An example of a shrub that blooms in the summertime is the water-loving buttonbush (Cephalanthus occidentalis). Buttonbush is in the Madder family, the Rubiaceae, which is also home to the trees and shrubs that produce something very important to me, coffee beans (Coffea sp.). Buttonbush usually grow between 3 – 9 ft. tall and have opposite, elliptical leaves that are poisonous to livestock. The flowers are tubular but borne in spherical heads (pictured). Butterflies find the nectar especially attractive and various birds and waterfowl eat the fruit.

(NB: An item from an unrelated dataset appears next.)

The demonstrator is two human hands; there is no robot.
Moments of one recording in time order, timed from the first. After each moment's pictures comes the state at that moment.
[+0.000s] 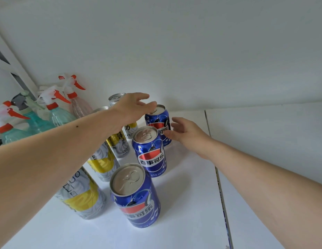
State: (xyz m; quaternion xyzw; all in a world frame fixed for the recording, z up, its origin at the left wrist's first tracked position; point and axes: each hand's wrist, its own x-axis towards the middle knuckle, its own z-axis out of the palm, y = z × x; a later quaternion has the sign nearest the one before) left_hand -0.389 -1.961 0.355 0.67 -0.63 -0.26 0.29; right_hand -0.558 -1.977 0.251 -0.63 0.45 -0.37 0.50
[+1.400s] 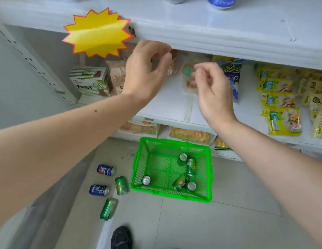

These plants are found in shallow ponds and wetlands across Kentucky and would do well in a rain garden or wet, naturalized planting area. In the Arboretum, our buttonbush shrubs are concentrated in the Mississippi Embayment Wetlands and the Shawnee Hills Floodplain Forest.

buttonbush and sourwood

From left to right: Spherical clusters of buttonbush (Cephalanthus occidentalis) flowers; Buttonbush in Shawnee Hills; Sourwood (Oxydendrum arboreum) flowers; Sourwood leaves


Many of our temperate trees are spring-bloomers; think maples, oaks, deciduous magnolias, and pawpaw. There are, however, some trees that bloom in late spring and into summer, like sourwood (Oxydendrum arboreum). This tree is in the heath family, the Ericaceae, along with mountain laurels, rhododendrons, and blueberries. It is most commonly found in the Appalachian Plateau, the Knobs, and the Pennyrile. Sourwood trees are characterized by drooping clusters of white, bell-shaped flowers (pictured). The flowers are similar to many plants in the heath family, and also resemble the flowers of lily-of-the-valley. They have long, green-yellow elliptical and finely toothed leaves (pictured) and deeply furrowed bark.

Last year we collected and grew seed from sourwood trees in Berea Forest and the Arboretum and now have over 40 seedlings growing in our greenhouses. These trees will be grown and planted along the Walk Across Kentucky and shared with other non-profits for tree planting efforts. This is a tree that may be a little harder to find in nurseries and will need extra care in your garden, such as adding soil amendments to help lower the pH.  Although it may be a little extra work, it would be a striking and unique specimen planting.

Keep your eyes peeled for these special plants when you are walking around the Walk Across Kentucky and if you need help finding them, visit Arboretum Explorer. And don’t forget to bring a mask and social distance!